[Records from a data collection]
.....

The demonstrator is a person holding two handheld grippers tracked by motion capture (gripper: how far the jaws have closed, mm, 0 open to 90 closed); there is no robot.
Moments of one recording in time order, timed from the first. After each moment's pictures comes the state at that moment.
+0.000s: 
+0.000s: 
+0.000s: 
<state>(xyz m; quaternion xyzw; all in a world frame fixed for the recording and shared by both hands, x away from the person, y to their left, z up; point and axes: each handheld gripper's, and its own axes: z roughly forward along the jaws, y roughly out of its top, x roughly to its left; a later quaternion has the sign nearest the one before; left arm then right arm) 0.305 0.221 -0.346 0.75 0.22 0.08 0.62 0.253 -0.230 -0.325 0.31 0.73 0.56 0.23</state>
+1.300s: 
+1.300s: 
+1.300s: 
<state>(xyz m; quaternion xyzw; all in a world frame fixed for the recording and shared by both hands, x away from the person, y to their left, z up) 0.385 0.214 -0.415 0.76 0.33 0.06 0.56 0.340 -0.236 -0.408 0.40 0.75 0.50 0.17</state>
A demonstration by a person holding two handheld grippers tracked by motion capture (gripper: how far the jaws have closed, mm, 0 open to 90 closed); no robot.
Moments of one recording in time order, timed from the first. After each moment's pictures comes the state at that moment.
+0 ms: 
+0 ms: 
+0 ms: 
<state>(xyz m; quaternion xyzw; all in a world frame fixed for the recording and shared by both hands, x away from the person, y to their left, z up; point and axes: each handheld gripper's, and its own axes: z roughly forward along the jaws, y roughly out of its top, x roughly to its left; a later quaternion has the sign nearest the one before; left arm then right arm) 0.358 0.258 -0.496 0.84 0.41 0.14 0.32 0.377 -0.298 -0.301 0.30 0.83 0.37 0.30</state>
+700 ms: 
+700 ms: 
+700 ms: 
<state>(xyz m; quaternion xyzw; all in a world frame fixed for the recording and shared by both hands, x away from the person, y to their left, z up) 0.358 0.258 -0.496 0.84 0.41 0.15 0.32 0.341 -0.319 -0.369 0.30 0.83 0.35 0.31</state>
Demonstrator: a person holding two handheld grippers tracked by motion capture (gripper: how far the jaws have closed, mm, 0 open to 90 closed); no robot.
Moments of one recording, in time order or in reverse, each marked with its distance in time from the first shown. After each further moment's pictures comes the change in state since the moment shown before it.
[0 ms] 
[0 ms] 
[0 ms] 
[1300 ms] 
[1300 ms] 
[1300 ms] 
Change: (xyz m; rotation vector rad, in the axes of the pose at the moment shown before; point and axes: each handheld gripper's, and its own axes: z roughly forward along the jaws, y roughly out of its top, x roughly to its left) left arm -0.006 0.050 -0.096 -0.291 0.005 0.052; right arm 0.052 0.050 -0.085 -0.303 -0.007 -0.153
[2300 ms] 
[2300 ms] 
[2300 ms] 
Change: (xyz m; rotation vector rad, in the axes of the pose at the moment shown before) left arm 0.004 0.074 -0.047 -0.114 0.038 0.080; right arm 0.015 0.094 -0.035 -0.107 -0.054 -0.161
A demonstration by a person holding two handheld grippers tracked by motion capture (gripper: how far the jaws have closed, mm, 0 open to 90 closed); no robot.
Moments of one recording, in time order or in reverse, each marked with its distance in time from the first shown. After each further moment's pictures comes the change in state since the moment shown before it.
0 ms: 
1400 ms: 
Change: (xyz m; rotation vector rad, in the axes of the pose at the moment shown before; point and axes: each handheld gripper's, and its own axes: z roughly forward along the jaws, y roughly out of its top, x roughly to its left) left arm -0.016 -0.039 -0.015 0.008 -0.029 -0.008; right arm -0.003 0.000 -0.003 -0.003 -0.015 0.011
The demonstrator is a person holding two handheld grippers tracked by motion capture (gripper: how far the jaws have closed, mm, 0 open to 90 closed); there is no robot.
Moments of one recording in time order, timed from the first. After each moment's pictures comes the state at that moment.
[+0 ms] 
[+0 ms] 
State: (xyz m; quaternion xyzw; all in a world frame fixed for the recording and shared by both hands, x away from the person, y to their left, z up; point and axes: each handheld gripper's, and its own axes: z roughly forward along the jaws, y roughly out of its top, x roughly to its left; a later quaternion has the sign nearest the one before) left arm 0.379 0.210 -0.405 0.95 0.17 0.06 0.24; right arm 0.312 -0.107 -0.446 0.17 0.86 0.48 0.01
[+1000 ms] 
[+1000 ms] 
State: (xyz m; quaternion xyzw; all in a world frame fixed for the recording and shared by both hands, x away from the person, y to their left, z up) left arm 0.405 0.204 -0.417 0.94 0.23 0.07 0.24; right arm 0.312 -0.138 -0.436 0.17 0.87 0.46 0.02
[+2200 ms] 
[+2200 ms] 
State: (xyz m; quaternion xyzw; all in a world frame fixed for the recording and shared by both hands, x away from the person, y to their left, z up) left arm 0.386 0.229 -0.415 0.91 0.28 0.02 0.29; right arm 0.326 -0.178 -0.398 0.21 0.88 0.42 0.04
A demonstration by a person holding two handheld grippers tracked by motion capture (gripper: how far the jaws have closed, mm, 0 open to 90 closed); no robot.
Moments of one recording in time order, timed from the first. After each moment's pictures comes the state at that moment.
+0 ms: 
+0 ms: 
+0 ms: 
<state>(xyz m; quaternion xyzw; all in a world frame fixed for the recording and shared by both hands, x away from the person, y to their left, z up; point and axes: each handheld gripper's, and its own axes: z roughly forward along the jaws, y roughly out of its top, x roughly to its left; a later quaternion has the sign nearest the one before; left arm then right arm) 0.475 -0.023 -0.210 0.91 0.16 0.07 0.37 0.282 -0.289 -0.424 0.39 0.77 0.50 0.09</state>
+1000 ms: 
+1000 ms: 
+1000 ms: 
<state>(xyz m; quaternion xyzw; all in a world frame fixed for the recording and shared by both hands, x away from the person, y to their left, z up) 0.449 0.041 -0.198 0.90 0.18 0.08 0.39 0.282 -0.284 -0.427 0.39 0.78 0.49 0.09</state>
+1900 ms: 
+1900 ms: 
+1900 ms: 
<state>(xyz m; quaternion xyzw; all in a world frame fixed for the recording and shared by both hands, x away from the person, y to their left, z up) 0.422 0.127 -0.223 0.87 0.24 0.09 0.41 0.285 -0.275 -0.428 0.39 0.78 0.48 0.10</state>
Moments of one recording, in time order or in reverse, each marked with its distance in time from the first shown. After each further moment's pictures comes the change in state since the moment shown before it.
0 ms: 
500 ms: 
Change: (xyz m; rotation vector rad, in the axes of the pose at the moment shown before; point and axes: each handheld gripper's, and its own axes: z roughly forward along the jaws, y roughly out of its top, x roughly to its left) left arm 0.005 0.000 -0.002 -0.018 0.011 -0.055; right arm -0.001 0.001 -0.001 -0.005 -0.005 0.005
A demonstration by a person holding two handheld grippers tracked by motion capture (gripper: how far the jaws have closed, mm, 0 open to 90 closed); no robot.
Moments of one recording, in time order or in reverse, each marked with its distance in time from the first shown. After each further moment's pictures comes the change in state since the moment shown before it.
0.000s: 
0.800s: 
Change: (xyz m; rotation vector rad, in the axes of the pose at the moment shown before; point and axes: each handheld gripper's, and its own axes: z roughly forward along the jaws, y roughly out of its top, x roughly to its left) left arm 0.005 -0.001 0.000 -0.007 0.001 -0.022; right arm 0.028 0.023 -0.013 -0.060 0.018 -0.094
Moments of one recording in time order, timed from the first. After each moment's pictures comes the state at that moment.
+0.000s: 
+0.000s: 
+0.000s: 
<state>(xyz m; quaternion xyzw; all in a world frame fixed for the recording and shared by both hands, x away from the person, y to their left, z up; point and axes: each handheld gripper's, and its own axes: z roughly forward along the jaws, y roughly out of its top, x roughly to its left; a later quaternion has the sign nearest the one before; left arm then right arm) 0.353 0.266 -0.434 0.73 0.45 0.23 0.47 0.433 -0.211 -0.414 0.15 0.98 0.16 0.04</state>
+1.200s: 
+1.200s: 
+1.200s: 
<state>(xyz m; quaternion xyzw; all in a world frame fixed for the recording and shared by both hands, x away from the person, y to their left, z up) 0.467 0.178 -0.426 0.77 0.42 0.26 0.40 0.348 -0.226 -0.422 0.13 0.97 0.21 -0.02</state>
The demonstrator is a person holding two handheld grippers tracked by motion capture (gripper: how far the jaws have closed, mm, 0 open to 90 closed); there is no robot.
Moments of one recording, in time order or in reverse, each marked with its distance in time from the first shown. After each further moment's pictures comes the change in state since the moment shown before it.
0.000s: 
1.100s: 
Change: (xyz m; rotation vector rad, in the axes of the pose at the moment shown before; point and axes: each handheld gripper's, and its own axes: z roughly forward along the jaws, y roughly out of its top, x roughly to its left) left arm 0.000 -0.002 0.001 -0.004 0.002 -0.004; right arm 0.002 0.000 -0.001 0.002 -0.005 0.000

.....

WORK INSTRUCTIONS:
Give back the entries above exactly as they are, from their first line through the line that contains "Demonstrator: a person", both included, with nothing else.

RESPONSE BELOW:
The demonstrator is a person holding two handheld grippers tracked by motion capture (gripper: how far the jaws have closed, mm, 0 open to 90 closed); there is no robot.
Moments of one recording in time order, timed from the first. After each moment's pictures comes the state at that moment.
+0.000s: 
+0.000s: 
+0.000s: 
<state>(xyz m; quaternion xyzw; all in a world frame fixed for the recording and shared by both hands, x away from the person, y to their left, z up; point and axes: each handheld gripper's, and its own axes: z roughly forward along the jaws, y roughly out of its top, x roughly to its left; a later quaternion has the sign nearest the one before; left arm then right arm) 0.305 0.221 -0.346 0.75 0.22 0.08 0.62 0.253 -0.230 -0.325 0.31 0.73 0.56 0.23</state>
+1.300s: 
+1.300s: 
+1.300s: 
<state>(xyz m; quaternion xyzw; all in a world frame fixed for the recording and shared by both hands, x away from the person, y to their left, z up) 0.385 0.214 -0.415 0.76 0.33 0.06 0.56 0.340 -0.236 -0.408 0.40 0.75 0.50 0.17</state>
A demonstration by a person holding two handheld grippers tracked by motion capture (gripper: how far the jaws have closed, mm, 0 open to 90 closed); no robot.
Moments of one recording in time order, timed from the first. After each moment's pictures comes the state at that moment.
+0 ms: 
+0 ms: 
+0 ms: 
<state>(xyz m; quaternion xyzw; all in a world frame fixed for the recording and shared by both hands, x away from the person, y to their left, z up; point and axes: each handheld gripper's, and its own axes: z roughly forward along the jaws, y roughly out of its top, x roughly to its left; a later quaternion has the sign nearest the one before; left arm then right arm) 0.358 0.258 -0.496 0.84 0.41 0.14 0.32 0.377 -0.298 -0.301 0.30 0.83 0.37 0.30</state>
+700 ms: 
+700 ms: 
+700 ms: 
<state>(xyz m; quaternion xyzw; all in a world frame fixed for the recording and shared by both hands, x away from the person, y to their left, z up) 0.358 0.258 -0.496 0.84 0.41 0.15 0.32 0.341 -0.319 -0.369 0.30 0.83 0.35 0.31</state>
Demonstrator: a person holding two handheld grippers tracked by motion capture (gripper: how far the jaws have closed, mm, 0 open to 90 closed); no robot.

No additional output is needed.